**EXERCISE AIM**: Whenever a line of the material contains the string "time", it should be copied.

**SUPPLIED INFORMATION**:
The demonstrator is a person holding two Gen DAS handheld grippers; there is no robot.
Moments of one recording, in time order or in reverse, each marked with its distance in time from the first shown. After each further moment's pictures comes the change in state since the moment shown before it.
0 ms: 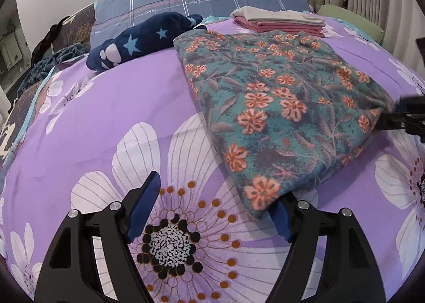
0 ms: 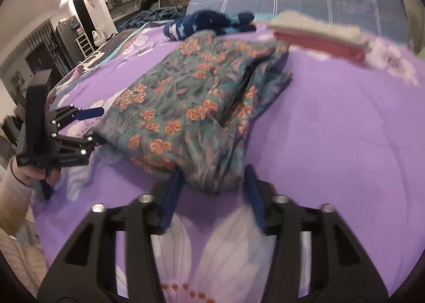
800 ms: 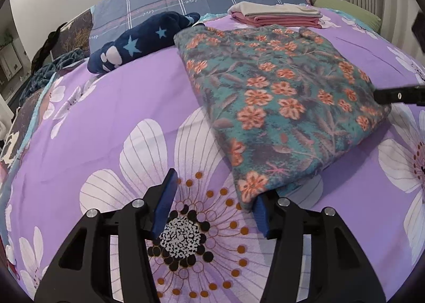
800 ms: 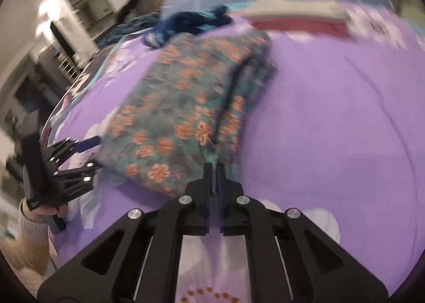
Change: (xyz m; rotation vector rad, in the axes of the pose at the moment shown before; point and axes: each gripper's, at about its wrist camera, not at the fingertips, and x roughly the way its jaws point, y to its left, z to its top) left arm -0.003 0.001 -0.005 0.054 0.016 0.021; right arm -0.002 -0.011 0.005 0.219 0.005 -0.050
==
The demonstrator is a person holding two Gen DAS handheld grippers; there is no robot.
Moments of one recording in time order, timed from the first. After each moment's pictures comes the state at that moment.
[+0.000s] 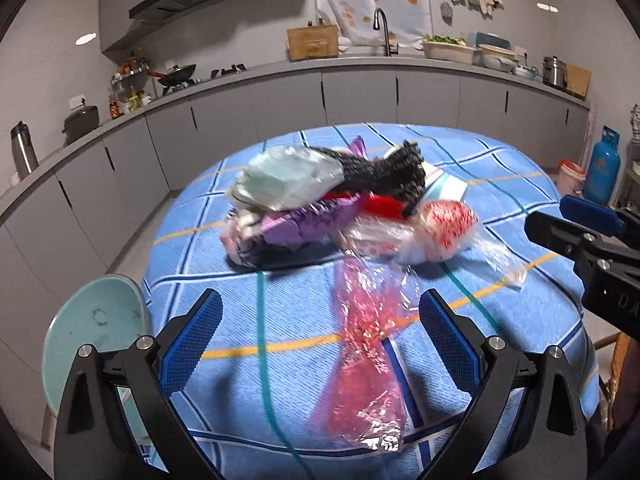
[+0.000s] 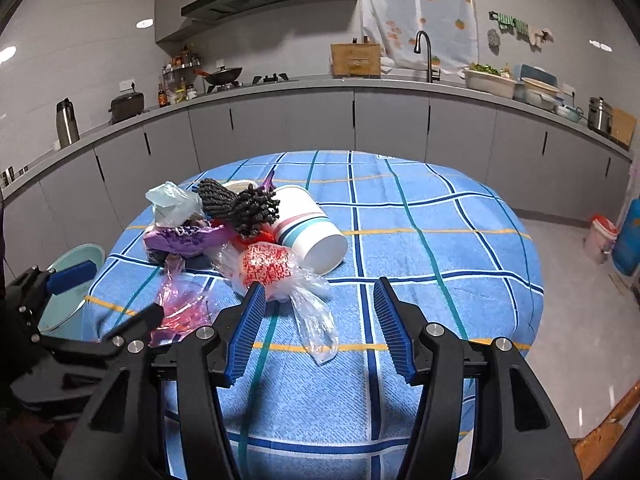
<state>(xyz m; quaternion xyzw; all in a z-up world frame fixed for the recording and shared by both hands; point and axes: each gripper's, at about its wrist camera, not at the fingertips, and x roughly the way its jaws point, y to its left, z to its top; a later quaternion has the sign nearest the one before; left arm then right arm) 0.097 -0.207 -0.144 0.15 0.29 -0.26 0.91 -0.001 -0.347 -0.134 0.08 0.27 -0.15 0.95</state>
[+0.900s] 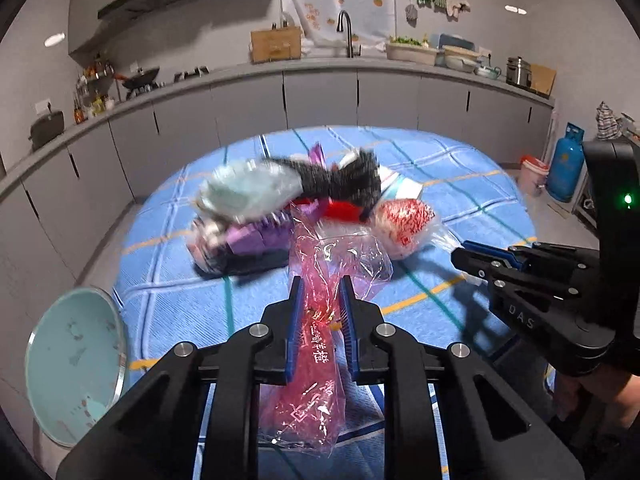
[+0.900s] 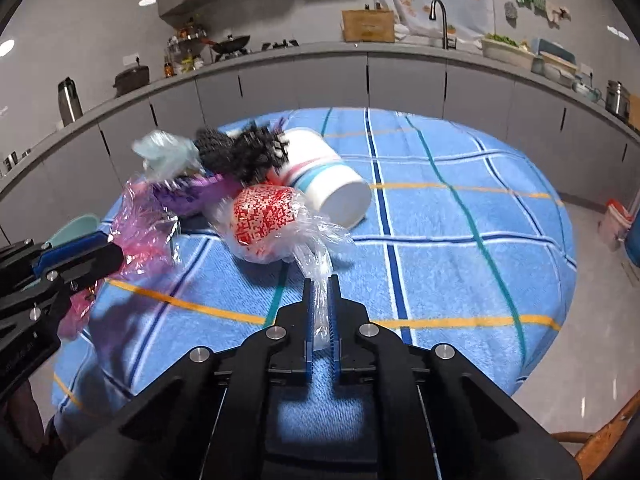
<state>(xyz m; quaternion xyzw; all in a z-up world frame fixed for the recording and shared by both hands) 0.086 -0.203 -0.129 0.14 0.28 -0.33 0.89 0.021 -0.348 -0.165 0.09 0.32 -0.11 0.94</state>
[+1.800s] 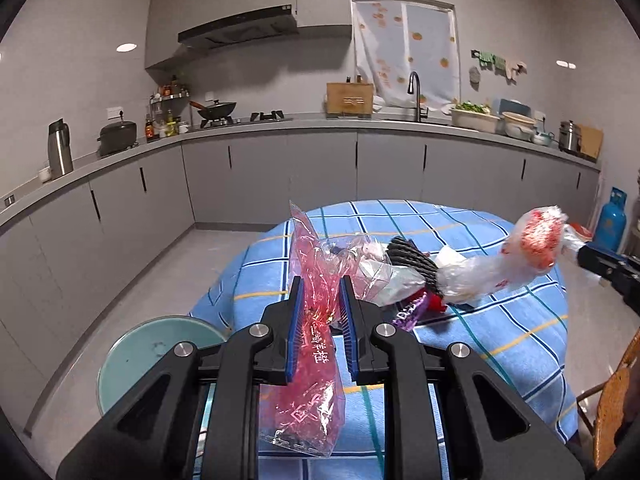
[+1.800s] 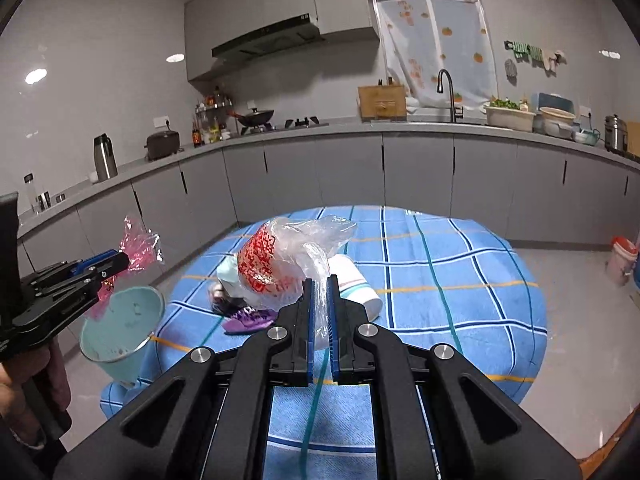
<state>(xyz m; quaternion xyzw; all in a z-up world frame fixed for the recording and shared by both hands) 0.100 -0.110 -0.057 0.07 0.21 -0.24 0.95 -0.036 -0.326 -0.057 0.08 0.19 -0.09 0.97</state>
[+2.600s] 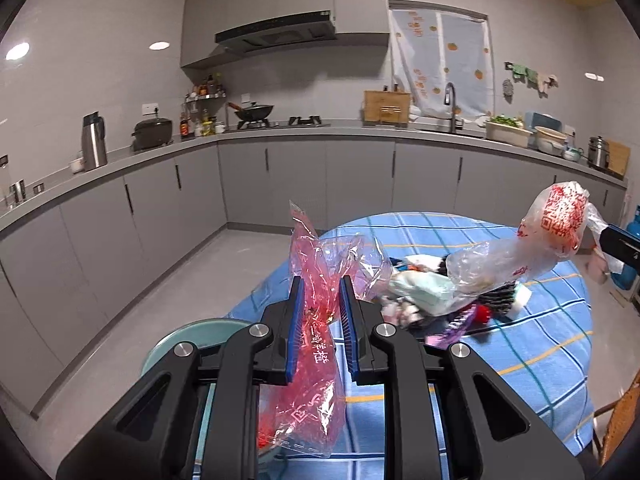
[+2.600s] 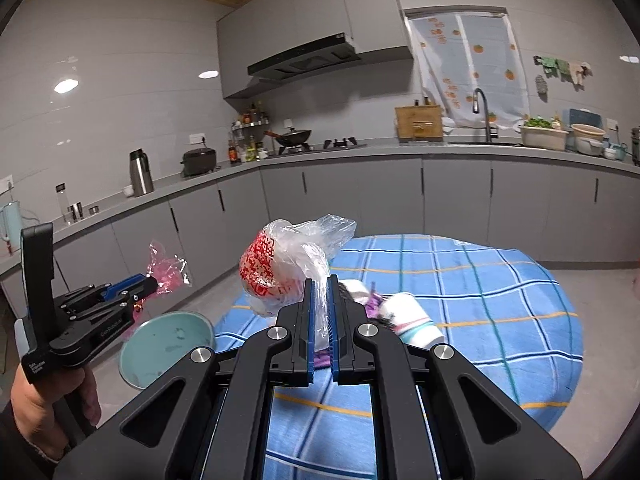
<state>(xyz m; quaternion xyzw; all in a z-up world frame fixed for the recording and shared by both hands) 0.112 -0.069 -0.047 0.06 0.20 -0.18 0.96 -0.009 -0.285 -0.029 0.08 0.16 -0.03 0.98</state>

**WRITTEN ANSWER**:
Moments of one recording, in time order or in reverse, each marked with its distance in time from the first shown. After each further moment's pictures comes the change in state since the moment shown before it.
Moments of one recording in time order, timed from the first. After each moment's pictures comes the state at that moment.

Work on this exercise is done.